_Aim of the exercise_.
Pick out the lines below that include the string "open".

_Recorded data_.
+ + +
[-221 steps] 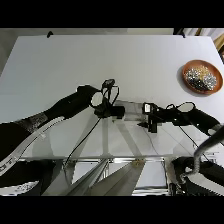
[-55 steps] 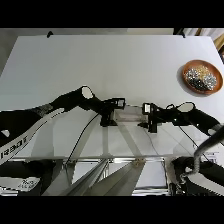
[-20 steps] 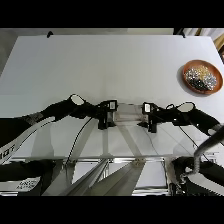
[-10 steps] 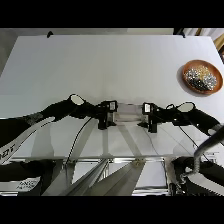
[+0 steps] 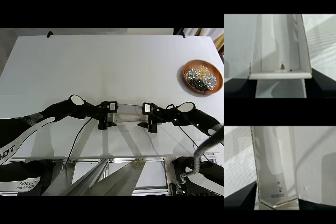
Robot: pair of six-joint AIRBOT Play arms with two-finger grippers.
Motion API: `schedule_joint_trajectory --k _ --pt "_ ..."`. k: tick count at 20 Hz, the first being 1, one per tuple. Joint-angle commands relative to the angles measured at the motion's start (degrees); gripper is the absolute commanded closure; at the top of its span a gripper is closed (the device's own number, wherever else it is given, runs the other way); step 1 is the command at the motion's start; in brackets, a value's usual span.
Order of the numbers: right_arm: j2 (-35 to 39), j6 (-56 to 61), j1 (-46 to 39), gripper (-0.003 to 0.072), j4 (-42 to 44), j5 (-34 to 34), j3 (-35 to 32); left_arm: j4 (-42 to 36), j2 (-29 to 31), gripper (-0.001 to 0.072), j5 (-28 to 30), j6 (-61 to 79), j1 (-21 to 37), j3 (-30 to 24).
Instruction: Fold the box and place the chain.
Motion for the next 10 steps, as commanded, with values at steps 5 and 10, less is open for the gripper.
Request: schedule_joint_trajectory --k 5,10 --pt "0.0 0.0 0.0 0.0286 0.1 0.0 0.0 0.8 0.0 0.0454 -0.6 -0.1 -0.1 0.0" --pt "0.0 0.0 0.0 0.0286 0.1 0.0 0.0 0.9 0.0 0.0454 -0.7 -0.1 -0.1 0.0"
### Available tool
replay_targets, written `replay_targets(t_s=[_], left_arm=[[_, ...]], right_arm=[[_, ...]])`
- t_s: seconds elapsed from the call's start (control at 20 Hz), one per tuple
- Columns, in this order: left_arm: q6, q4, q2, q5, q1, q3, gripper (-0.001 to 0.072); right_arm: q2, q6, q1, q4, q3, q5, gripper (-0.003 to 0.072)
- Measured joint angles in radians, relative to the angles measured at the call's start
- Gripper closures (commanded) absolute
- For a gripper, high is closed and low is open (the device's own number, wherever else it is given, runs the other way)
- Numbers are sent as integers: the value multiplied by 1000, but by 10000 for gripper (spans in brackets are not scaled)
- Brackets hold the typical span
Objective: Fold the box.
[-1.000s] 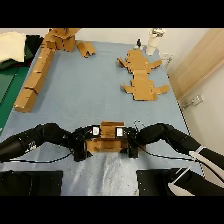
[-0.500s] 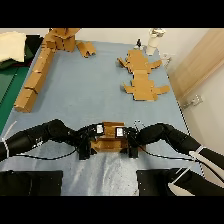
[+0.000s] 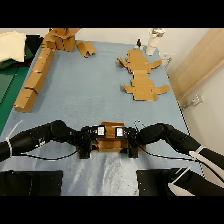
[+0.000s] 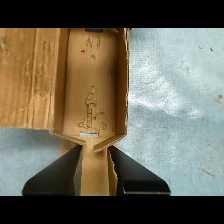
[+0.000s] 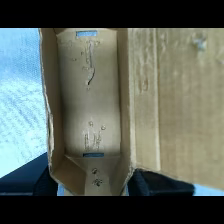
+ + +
_Task result_.
Motion for the next 10 steps, as commanded, with values at steps 5 and 10, less is open for the gripper.
- For a gripper, high is closed and low is open (the device's own number, wherever else it is given, runs the other way)

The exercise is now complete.